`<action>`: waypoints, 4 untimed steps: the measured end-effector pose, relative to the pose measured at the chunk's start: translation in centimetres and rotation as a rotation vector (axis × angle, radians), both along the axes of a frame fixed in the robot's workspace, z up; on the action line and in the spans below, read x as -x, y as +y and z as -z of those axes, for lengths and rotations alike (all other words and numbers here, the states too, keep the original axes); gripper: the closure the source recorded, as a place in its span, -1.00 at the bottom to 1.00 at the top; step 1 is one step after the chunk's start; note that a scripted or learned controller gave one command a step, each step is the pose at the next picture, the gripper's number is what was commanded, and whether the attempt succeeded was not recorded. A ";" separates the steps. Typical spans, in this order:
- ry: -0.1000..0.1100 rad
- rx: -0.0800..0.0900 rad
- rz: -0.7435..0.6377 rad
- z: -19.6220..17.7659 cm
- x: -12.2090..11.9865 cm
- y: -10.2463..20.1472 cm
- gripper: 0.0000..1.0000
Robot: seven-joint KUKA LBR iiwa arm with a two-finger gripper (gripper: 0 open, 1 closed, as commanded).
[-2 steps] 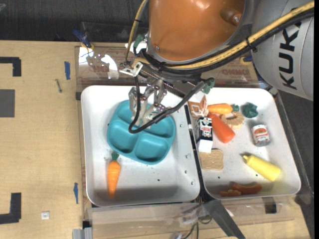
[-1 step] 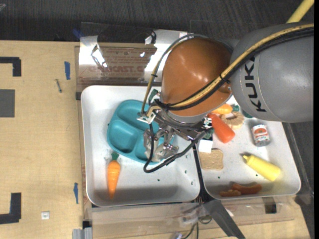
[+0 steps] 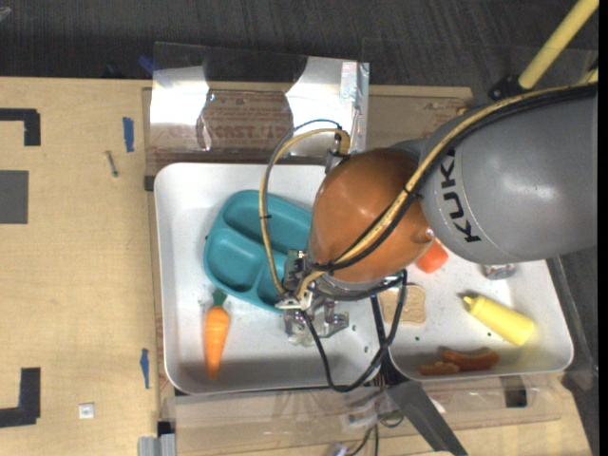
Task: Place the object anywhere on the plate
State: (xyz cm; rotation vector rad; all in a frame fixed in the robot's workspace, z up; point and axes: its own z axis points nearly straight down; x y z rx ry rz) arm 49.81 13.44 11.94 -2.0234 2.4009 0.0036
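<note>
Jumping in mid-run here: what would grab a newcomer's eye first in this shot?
The big grey arm with its orange band dominates the right and centre, hanging over the left bin with cables looping down to the gripper. Just under it lies the teal divided plate, with a toy carrot below the plate on the bin floor. In the right bin, a yellow bottle and a sausage stand out.

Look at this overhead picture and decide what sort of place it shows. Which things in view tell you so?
Most likely a robotics lab test bench, not a kitchen. A KUKA arm with loose cabling reaches over shallow white bins holding toy food: a carrot, a yellow bottle and a teal divided plate. The bench carries tape marks.
</note>
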 end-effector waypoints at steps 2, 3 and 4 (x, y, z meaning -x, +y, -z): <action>0.001 0.000 -0.311 -0.2 1.8 7.9 1.00; -0.010 -0.001 -0.826 -13.0 1.7 6.3 1.00; 0.002 -0.003 -0.973 -6.7 1.5 8.1 1.00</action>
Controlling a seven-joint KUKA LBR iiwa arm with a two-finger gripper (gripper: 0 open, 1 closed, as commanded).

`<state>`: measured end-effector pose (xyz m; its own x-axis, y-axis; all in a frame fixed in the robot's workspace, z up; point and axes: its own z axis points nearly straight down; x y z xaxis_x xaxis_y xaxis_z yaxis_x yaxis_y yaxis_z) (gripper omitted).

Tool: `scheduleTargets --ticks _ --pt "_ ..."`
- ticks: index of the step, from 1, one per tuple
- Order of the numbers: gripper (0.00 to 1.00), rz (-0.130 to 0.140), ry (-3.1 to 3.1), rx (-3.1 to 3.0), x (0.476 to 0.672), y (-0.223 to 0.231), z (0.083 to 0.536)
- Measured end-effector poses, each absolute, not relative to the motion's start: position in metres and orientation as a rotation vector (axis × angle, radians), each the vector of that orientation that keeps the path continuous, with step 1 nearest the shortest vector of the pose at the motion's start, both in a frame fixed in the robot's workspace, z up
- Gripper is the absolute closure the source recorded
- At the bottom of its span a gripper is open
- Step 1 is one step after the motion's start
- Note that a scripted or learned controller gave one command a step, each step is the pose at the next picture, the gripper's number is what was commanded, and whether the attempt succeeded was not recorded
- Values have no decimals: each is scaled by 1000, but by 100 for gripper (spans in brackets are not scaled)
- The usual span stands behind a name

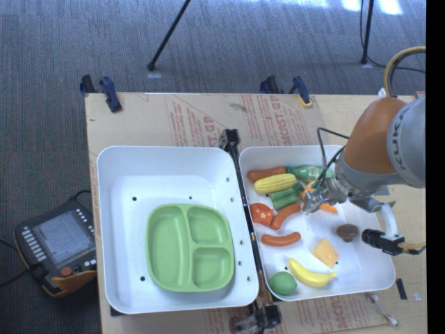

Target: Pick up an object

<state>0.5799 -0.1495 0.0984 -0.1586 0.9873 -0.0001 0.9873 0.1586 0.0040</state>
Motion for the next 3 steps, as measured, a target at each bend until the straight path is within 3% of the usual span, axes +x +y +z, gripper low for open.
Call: scheduleTargets --ticks 1,3 --pt "100 -1 2623 1739 528 -201 86" --pt "100 1 2960 1059 587 -98 151"
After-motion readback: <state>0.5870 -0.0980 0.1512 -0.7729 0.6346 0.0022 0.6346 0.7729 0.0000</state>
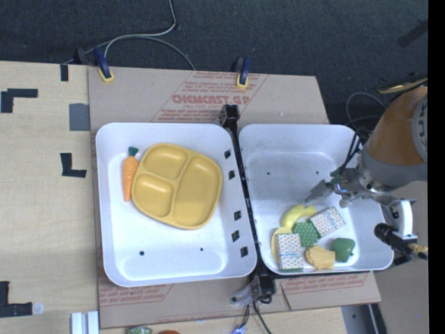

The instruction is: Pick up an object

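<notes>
Cardboard (208, 92) covered your bench beneath both bins, dark carpet (278, 19) beyond. Your banana (297, 215) lay slantwise in the right bin (292, 155); the gripper's (327, 188) state I couldn't tell.

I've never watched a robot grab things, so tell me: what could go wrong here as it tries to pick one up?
The toys are crowded in the right bin's near corner: banana, green pepper, corn and patterned packets touch or overlap, so the gripper may nudge neighbours or catch two. They also lie close to the bin wall, which could block a finger. The gripper sits above the pile, so a descent may miss.
</notes>
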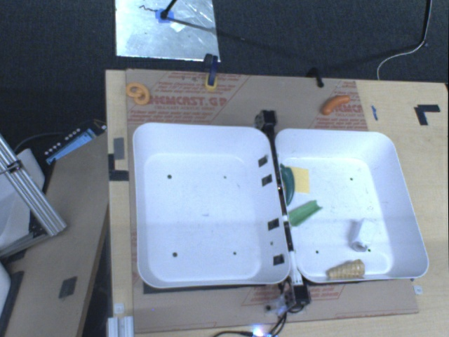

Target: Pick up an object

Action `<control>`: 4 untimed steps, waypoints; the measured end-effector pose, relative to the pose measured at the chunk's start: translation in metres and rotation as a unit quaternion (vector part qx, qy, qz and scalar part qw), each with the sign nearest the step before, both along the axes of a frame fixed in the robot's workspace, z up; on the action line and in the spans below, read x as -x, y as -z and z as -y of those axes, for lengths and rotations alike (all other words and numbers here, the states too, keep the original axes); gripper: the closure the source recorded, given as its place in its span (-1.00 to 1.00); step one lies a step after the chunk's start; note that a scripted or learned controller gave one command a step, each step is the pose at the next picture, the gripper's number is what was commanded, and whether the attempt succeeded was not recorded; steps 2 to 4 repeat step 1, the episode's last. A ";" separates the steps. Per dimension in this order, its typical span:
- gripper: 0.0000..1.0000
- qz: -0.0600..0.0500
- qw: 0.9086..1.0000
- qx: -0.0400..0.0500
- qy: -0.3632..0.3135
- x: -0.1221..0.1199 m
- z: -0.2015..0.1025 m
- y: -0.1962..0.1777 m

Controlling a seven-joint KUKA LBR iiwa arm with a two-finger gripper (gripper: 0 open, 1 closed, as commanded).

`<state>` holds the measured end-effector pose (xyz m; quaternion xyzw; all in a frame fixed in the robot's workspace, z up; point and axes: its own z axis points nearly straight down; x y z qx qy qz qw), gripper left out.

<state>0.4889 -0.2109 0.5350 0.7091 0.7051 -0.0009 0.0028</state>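
A brown board (280, 93) on dark carpet (56, 48) bears both bins. The right bin (403, 209), at 3 o'clock, holds a yellow square (299, 180), green strip (304, 212), grey cylinder (358, 234) and waffle cone (346, 269). A silver sheet (167, 20) lies at 12 o'clock. The claw's state cannot be told.

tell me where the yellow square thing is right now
The yellow square lies in the right bin, close to its left wall by the divider between the bins, just above the green piece.
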 end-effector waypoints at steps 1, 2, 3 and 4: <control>1.00 -0.003 1.000 -0.004 -0.008 0.002 -0.090 0.083; 1.00 -0.003 1.000 -0.004 -0.008 0.002 -0.090 0.083; 1.00 -0.003 1.000 -0.004 -0.008 0.002 -0.090 0.083; 1.00 -0.003 1.000 -0.004 -0.008 0.002 -0.090 0.083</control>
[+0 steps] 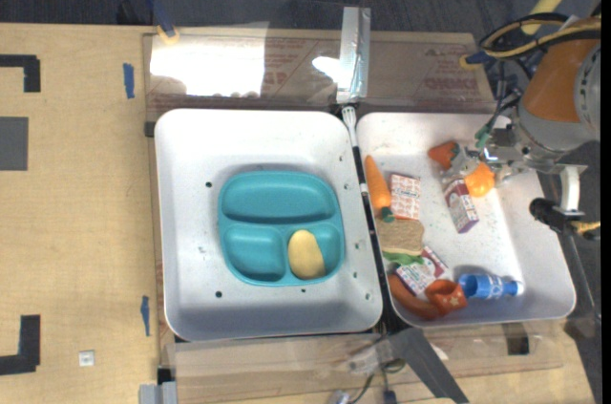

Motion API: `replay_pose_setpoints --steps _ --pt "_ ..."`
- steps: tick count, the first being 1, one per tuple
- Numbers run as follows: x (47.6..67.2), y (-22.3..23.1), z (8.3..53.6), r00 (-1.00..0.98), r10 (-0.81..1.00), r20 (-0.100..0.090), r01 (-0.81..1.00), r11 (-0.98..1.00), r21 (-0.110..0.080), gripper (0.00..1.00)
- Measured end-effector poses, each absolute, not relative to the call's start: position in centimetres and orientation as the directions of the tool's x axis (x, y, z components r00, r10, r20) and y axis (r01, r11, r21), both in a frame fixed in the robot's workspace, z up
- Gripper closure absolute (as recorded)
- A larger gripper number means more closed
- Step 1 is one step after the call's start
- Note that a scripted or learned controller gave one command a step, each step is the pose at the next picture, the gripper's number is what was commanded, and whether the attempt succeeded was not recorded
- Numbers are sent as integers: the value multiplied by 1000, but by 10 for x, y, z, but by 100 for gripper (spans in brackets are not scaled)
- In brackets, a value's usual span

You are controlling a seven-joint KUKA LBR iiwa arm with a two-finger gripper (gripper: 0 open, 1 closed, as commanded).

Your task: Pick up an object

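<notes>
Beneath everything we see a pale wooden desk [76,202] carrying two shallow white bins side by side. We find a teal divided tray [282,225] in the left bin [181,163], with a yellow potato-like piece [305,254] lying in its lower right compartment. We see the right bin [544,287] crowded with small things: an orange carrot [378,188] along its left wall, a red-and-white packet [405,197] just beside it, a blue bottle [488,286] lying flat near the front, and a red pepper [445,296] touching that bottle's left end. We spot the hand [482,159] at the bin's upper right, low over a small orange object [480,181], but we cannot tell how far it is spread or whether it grips anything.
</notes>
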State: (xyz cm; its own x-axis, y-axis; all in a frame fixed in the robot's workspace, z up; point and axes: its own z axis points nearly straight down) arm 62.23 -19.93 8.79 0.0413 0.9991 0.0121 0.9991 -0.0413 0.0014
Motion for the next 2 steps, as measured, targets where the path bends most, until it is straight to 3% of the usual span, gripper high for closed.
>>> replay_pose_setpoints --steps 1,2 --pt "626 -199 89 48 999 10 999 -48 6 0" --pt "628 -197 99 43 999 10 999 -43 9 100"
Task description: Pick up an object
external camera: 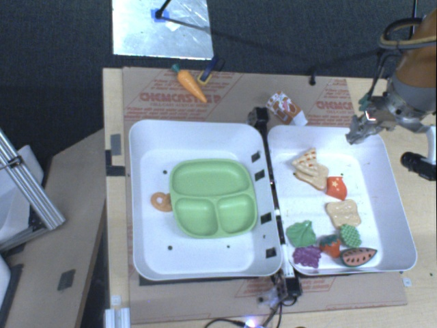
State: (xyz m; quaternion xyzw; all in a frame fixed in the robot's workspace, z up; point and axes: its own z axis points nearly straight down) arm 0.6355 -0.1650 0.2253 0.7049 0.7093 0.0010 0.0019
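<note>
Bench top is tan w/ printed cardboard under 2 white bins; dark carpet behind, foil sheet at top.

Task obj not specified, so any toy in the right bin point(392, 183) is a candidate. Cluster runs down bin centre: pizza slice point(306, 159) touching a cracker-like piece point(314, 176) at upper centre, red piece point(336, 187) just beside those, toast piece point(343, 212) below. Near front wall: green leaf point(301, 234), purple grapes point(306, 256), watermelon slice point(358, 256), small green textured piece point(350, 235), all packed close or touching.

Gripper point(358, 130) sits over the bin's upper right corner, near the back wall, well apart from the nearest toy. Nothing visible in it; whether it is wide or narrow cannot be told at this res.

Left bin point(147, 176) holds green 3-compartment plate point(212, 197) and a small pretzel point(162, 201) just beside it. Carrot point(191, 85) and a wrapped snack point(285, 108) lie outside on the cardboard.

Risks (judgement):
1. Descent at current spot prob. closes on bare bin floor, since no toy lies below.
2. Flat toys (pizza, toast) give little edge; likely slip out.
3. Front cluster is crowded; a grasp there may shove neighbours or catch 2 at once.
4. Close to back wall, so collision w/ rim is possible.
</note>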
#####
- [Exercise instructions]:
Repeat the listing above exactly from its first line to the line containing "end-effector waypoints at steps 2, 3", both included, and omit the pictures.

- [Expected answer]:
`<action>`: waypoints, 4 untimed steps: the measured end-effector pose, relative to the pose measured at the chunk's start: translation in centimetres and rotation as a rotation vector (axis × angle, radians), both along the axes of a frame fixed in the robot's workspace, z up; on the action line and in the spans below, read x as -x, y as +y and z as -z of those axes, for lengths and rotations alike (all other words and numbers here, the states too, keep the original axes); gripper: the closure the source recorded, as a place in its span, -1.00 at the bottom to 1.00 at the top; step 1 is one step after the chunk's start; note that a scripted or learned controller gave one command a step, each step is the pose at the next picture, the gripper's number is what was commanded, and whether the attempt succeeded was not recorded. A ";" separates the steps. Typical spans, in this order:
- ry: -0.1000..0.1100 rad
- rx: -0.0800..0.0900 rad
- rz: -0.7435..0.6377 rad
- z: -19.6220..17.7659 cm
- x: -12.2090..11.9865 cm
- y: -10.2463..20.1472 cm
- gripper: 0.0000..1.0000
Robot: seven-joint KUKA LBR iiwa arm with a two-finger gripper (gripper: 0 open, 1 closed, as commanded).
[-2 steps] 
[-1 step] 
[+0 steps] 
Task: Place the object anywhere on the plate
State: (xyz cm; rotation vector rad; all in a frame fixed in the robot's workspace, z up; point and axes: its own z axis points nearly straight down; x y z rx ry rz) arm 49.81 13.44 11.94 -2.0234 2.4009 0.0036
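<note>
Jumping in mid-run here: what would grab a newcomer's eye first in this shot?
The big grey arm with its orange band dominates the right and centre, hanging over the left bin with cables looping down to the gripper. Just under it lies the teal divided plate, with a toy carrot below the plate on the bin floor. In the right bin, a yellow bottle and a sausage stand out.

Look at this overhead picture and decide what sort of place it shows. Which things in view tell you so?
Most likely a robotics lab test bench, not a kitchen. A KUKA arm with loose cabling reaches over shallow white bins holding toy food: a carrot, a yellow bottle and a teal divided plate. The bench carries tape marks.
</note>
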 end-effector waypoints at steps 2, 3 and 4 (x, y, z meaning -x, +y, -z): <action>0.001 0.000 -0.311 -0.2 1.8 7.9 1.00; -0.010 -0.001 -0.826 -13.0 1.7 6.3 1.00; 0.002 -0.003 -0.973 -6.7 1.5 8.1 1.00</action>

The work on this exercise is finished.